Lorenzo Duncan

Personal information
- Born: January 15, 1963 (age 63)
- Nationality: American
- Listed height: 6 ft 2 in (1.88 m)
- Listed weight: 175 lb (79 kg)

Career information
- High school: Cairo (Cairo, Illinois)
- College: Alabama–Huntsville (1981–1983); Sam Houston State (1984–1986);
- NBA draft: 1986: 6th round, 128th overall pick
- Drafted by: Washington Bullets
- Playing career: 1986–199?
- Position: Point guard

Career history
- 1988–1989: Hemel Hempstead Royals
- 1990–1991: Kingston B.C.

Career highlights
- BBL All-Star (1989); Gulf Star Player of the Year (1986); 2× First-team All-Gulf Star (1985, 1986); Southern States Player of the Year (1983); 2× First-team All-Southern States (1982, 1983); Southern States Tournament MVP (1983);
- Stats at Basketball Reference

= Lorenzo Duncan =

American basketball player (born 1963)

Lorenzo Duncan (born January 15, 1963) is an American former professional basketball player who had been named an All-Star in the British Basketball League during the 1988–89 season. In college, he competed for Alabama–Huntsville and Sam Houston State. Duncan was a four-time first-team all-conference selection and won two conference player of the year awards: the 1983 Southern States Conference Player of the Year and the 1986 Gulf Star Conference Player of the Year.

==Early life==
A native of Cairo, Illinois, Duncan attended Cairo High School where as a senior in 1980–81 he was named all-state. That year he averaged 16 points, 7 rebounds, 6 assists, and 5 steals per game while leading the Cairo High Pilots to a 30–5 record. The team finished in third place in the Illinois Class A state tournament. Duncan was considered a "big-time point guard" who was recruited by NCAA Division I schools such as Oklahoma, Western Kentucky, and Southern Illinois, but due to his grades he was not immediately eligible to compete in the NCAA. Instead, Duncan chose to play for the Alabama–Huntsville Chargers, a school in the NAIA which did not adhere to the same academic requirements for student-athletes as the NCAA.

==College career==
As a freshman at Alabama–Huntsville in 1981–82, Duncan appeared in 25 games and averaged 12.2 points, 4.2 rebounds, 4.8 assists, and 3.6 steals. He helped guide the Chargers to win the Southern States Conference (SSC) Men's Basketball Tournament and was named to the all-conference first team. The following year, he averaged 15.3 points, 5.3 rebounds, 4.8 assists, and 3.6 steals per game in 36 games played. Alabama–Huntsville repeated as SSC Tournament champions with Duncan being named the tournament's MVP. He repeated as a first-team selection while also taking home the regular season's top honor – Duncan was the 1983 Southern States Conference Player of the Year.

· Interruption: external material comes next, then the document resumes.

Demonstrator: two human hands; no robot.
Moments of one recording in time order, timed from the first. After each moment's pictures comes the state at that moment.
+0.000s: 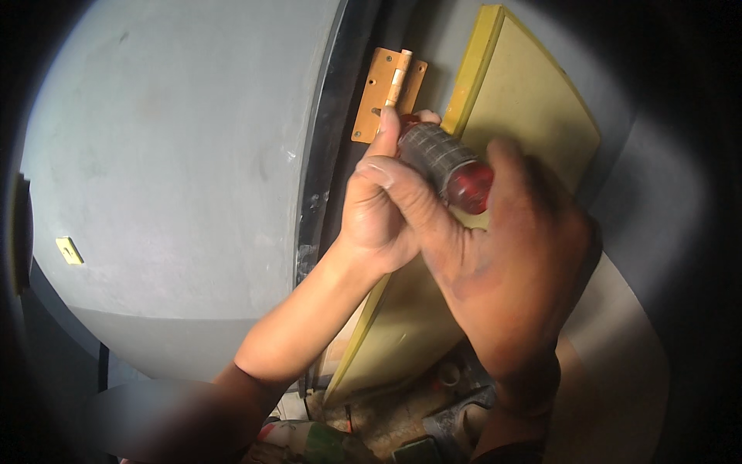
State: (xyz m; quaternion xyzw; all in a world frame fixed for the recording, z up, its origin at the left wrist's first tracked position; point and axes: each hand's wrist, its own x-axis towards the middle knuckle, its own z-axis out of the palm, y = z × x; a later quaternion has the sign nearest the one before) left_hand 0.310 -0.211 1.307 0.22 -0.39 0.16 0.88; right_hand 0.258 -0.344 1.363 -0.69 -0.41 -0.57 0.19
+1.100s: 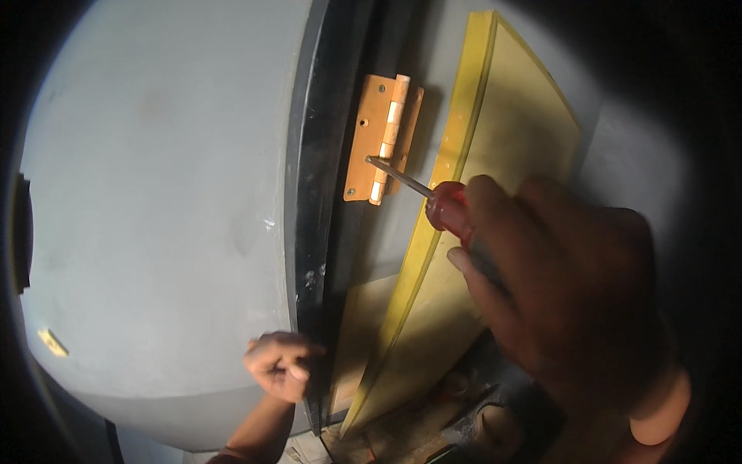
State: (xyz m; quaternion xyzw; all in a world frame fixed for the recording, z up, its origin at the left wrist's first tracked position) left_hand 0.269 -0.100 1.127 0.55 -0.25 0.61 0.51; right_hand 0.247 -0.337 1.402 -0.75 -0.47 -0.46 -0.11
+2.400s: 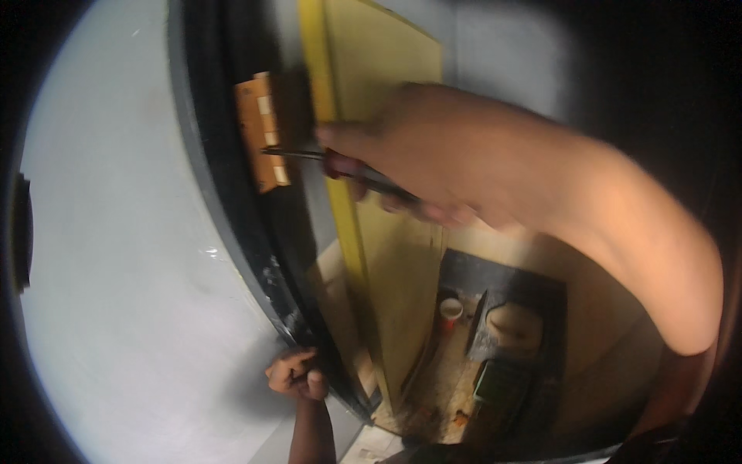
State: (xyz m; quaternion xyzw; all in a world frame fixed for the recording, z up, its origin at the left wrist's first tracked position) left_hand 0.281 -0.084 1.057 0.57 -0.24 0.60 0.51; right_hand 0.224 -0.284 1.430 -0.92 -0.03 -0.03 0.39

After his sophomore season in 1982–83, a coaching change led to his decision to transfer out of Alabama–Huntsville. He went to Sam Houston State in the Gulf Star Conference, an NCAA Division II conference in its first year of existence. Due to NCAA transfer rules, Duncan had to redshirt (sit out) his 1983–84 season.

As a junior in 1984–85, he averaged 12.3 points, 3.7 rebounds, 5.1 assists, and 3.0 steals per game in 28 appearances. Although the Bearkats mustered only a 16–12 overall record, Duncan was selected to the All-Gulf Star first team. The following season, Duncan's senior year, Sam Houston State went 9–1 in conference play (27–6 overall), were Gulf Star regular season champions, and earned a berth into the 1986 NCAA Division II tournament. He averaged 17.4 points, 3.8 rebounds, 3.7 assists, and 2.7 steals per game in 33 appearances en route to a second consecutive (and fourth overall) first-team all-conference selection. Duncan was also named the Gulf Star Player of the Year, marking the second time he was named a league's MVP.

==Professional career==
Duncan was selected in the sixth round of the 1986 NBA draft by the Washington Bullets (128th overall). He never played in the NBA, however.

He played in the British Basketball League from 1986 to 1992. In 1988–89 he played for the Hemel Hempstead Royals (as of 2021–22 known as the London Lions) where he was a BBL All-Star.